Гоголь присыпал написанное сухим желтоватым песком из песочницы. Лег на кровать, прикрыл голову подушкой и заплакал. Ночью он проснулся от сильной боли в груди. Зажег свечу. На стене резко обозначилась сгорбленная черная тень. Это он сам.
— Я вовсе не затем рожден, чтобы произвести эпоху в области литературной, — укоризненно обратился он к тени. Ему было трудно сосредоточиться: руки холодели, как лед, голова пылала. Ведь его поэма, плод многолетнего труда, дум и волнений, сегодня сгорела. Он сам сжег свой труд во имя лучшего, неясно рождающегося в его душе!
— Дело мое — дело всей моей жизни! А потому и образ действий моих должен быть прочен, и сочинять я должен прочно. Мне незачем торопиться; пусть их торопятся другие! Жгу, когда нужно жечь, — убеждал он тень, — и, верно, поступаю как нужно… Опасения же насчет хилого моего здоровья, которое, может быть, не позволит мне написать второй том, напрасны! — и он взмахнул перед тенью рукой.

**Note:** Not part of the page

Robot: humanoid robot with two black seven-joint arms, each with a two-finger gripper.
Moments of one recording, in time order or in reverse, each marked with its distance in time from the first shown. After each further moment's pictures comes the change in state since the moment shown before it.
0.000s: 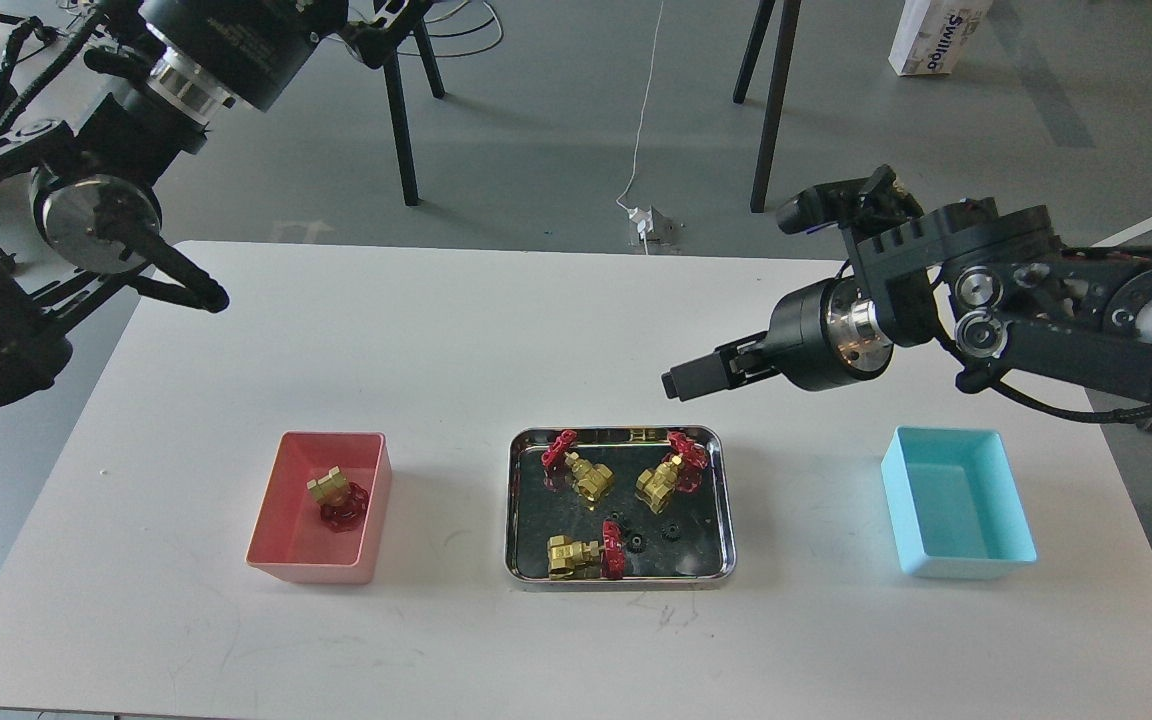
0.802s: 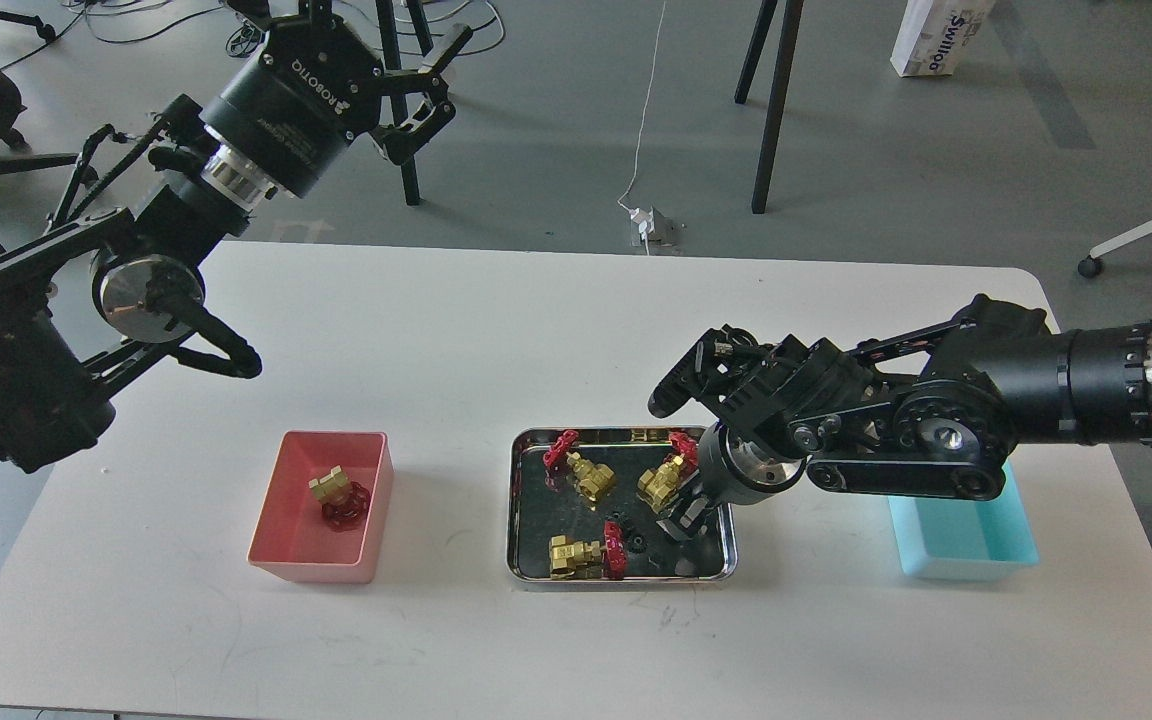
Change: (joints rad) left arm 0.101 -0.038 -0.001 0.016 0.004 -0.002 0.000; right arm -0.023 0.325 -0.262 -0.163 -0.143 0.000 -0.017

Но тень так же укоризненно замахнулась. Гоголь снова заплакал.
Утром болело все тело. С большим трудом поднялся он с кровати. Долго и тщательно умывался. Рассчитавшись с хозяйкой, пошел к конторе дилижансов, взял билет и направился в Берлин.

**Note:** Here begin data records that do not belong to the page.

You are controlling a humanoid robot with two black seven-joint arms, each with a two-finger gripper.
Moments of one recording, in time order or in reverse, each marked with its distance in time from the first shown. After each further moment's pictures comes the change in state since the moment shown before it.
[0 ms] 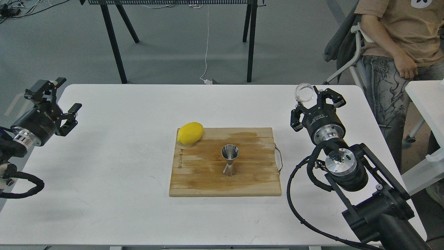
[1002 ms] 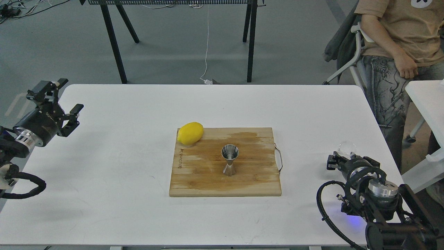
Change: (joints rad) left arm 0.000 -0.005 0.000 0.000 0.000 0.000 0.000; right arm -0.078 0.003 0.167 -0.298 0.361 0.039 -0.017
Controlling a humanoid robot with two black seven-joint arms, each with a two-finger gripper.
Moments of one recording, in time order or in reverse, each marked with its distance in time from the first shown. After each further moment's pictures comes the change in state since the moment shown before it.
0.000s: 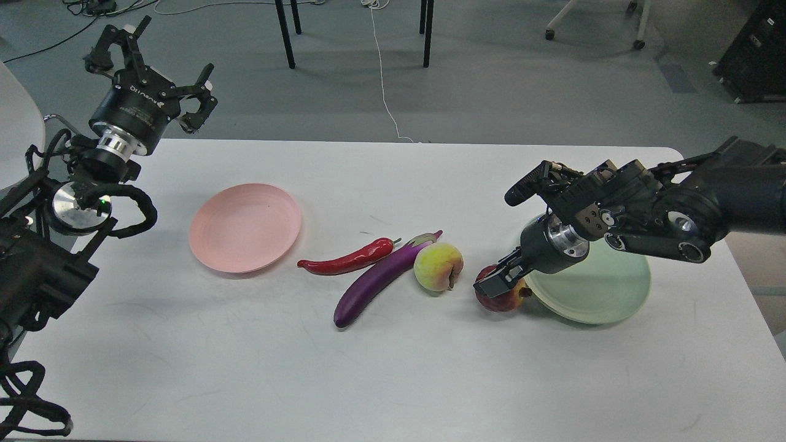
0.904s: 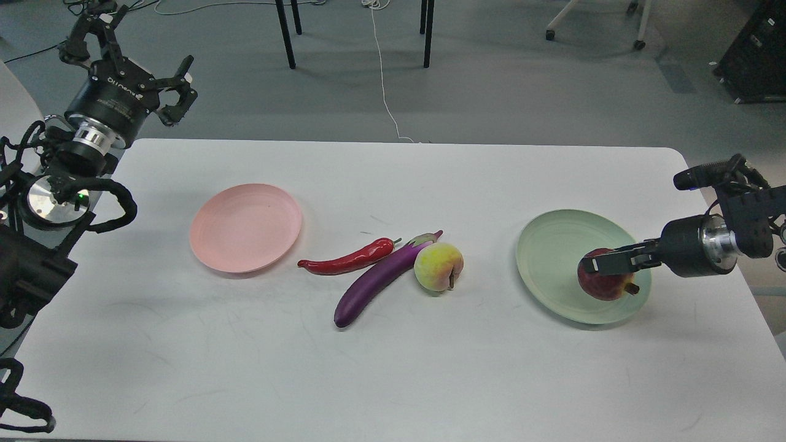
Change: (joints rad) left arm -0.009 0.064 0.008 0.000 0.002 0.000 0.000; right arm -0.165 -0.514 0.071 0.103 -0.022 -0.080 -0.005
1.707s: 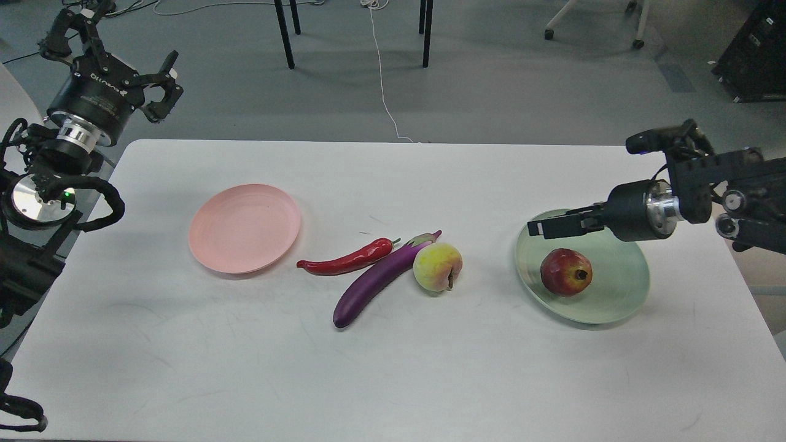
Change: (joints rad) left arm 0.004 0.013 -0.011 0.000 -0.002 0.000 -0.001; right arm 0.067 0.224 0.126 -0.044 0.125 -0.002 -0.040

Берлин угнетающе подействовал на Гоголя своей прилизанной чистотой, безвкусными домами, пестрой чопорной толпой на Унтер ден Линден. Писатель остановился в той же скромной гостинице, в которой не раз уже бывал. В Берлине он встретился с графом Толстым. Александр Петрович был, как всегда, внимателен, вежлив и в то же время задумчив и молчалив. Он выслушал рассказ Гоголя о сожжении второго тома поэмы так, как если бы заранее знал, об этом.